==== Records provided ====
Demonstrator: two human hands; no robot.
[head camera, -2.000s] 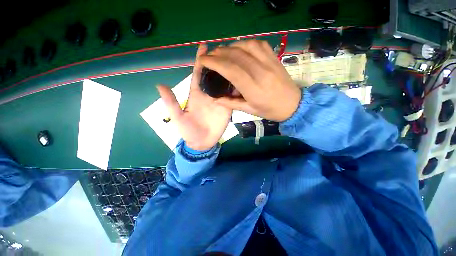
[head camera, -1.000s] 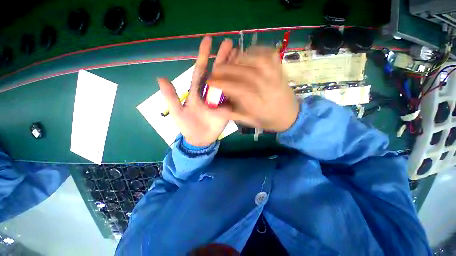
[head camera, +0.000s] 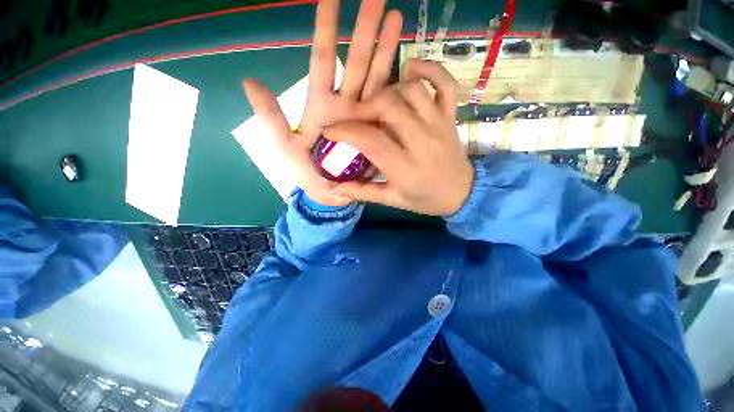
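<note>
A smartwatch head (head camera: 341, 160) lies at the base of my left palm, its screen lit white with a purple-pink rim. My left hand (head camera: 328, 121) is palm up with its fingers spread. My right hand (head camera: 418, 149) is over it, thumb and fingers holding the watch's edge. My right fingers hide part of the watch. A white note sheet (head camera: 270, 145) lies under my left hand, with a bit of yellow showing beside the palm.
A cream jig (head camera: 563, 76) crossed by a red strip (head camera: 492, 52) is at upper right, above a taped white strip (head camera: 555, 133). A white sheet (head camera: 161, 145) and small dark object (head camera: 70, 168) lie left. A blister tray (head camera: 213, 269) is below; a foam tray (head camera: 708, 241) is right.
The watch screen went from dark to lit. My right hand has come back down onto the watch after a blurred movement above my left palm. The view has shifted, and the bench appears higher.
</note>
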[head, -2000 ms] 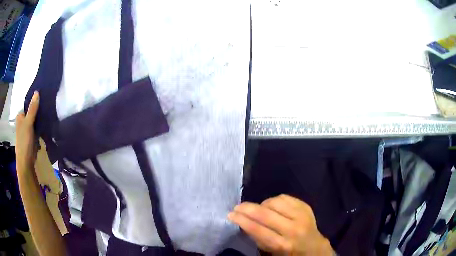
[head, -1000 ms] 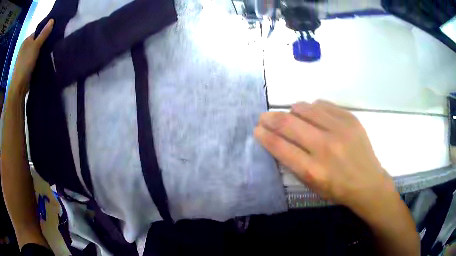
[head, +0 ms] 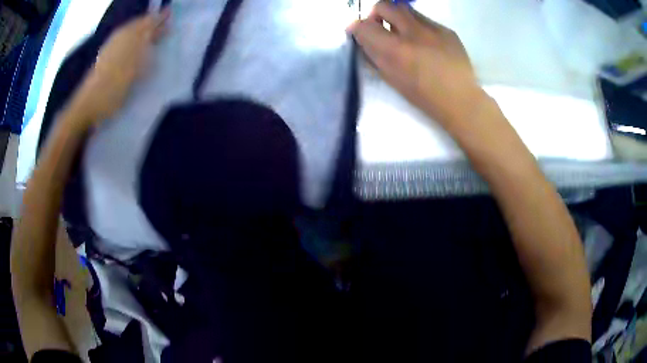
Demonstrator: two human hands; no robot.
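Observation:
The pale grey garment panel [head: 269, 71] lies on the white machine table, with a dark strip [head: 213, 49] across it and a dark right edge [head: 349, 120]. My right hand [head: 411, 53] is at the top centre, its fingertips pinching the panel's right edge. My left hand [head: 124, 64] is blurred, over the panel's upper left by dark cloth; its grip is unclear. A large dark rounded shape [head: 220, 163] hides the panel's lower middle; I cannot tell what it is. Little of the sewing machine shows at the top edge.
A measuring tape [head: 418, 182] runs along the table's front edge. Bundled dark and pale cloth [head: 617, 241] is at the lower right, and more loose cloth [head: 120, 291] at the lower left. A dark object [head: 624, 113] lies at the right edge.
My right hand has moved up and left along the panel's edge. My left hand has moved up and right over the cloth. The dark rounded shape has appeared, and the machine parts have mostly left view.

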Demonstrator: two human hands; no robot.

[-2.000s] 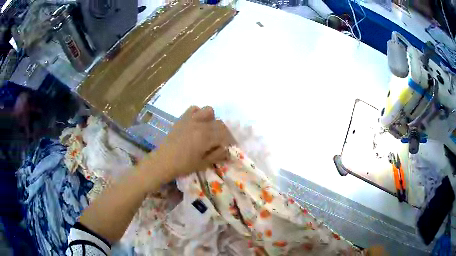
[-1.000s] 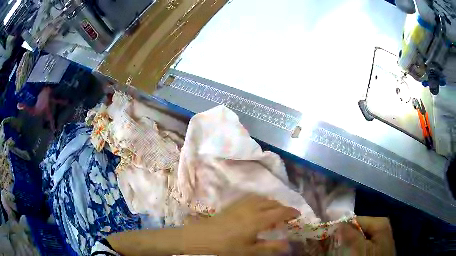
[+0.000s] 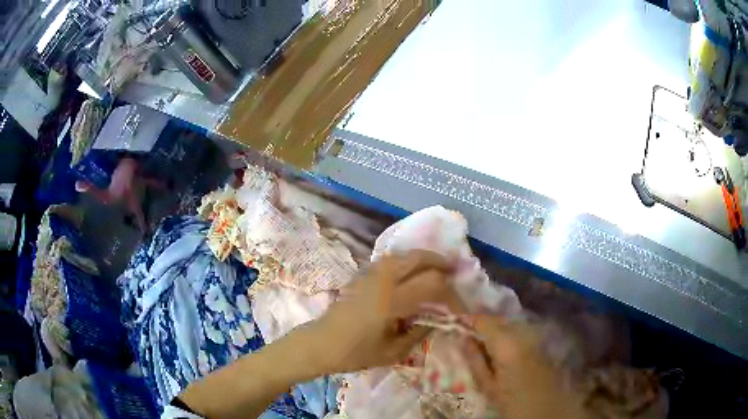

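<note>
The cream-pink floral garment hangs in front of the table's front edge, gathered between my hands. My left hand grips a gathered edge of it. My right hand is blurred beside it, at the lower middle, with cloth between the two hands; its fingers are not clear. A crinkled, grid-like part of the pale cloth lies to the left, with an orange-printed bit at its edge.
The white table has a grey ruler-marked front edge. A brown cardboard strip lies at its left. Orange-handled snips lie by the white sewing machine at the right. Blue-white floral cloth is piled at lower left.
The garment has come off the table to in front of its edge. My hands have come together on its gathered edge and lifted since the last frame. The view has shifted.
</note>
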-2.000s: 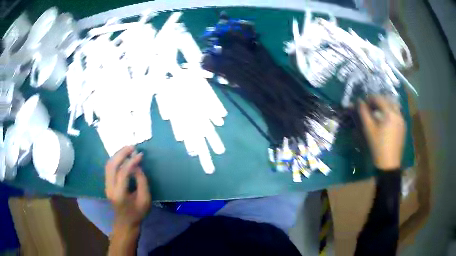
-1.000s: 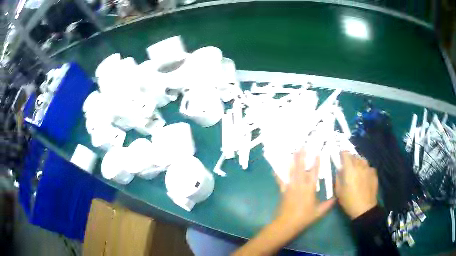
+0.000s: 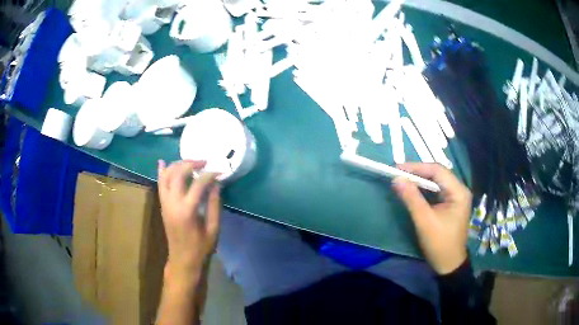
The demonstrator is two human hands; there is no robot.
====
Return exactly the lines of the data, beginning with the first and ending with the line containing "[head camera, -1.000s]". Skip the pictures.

Demonstrator: two human hands; no robot.
[head camera, -2.000s] 
[head camera, -1.000s] 

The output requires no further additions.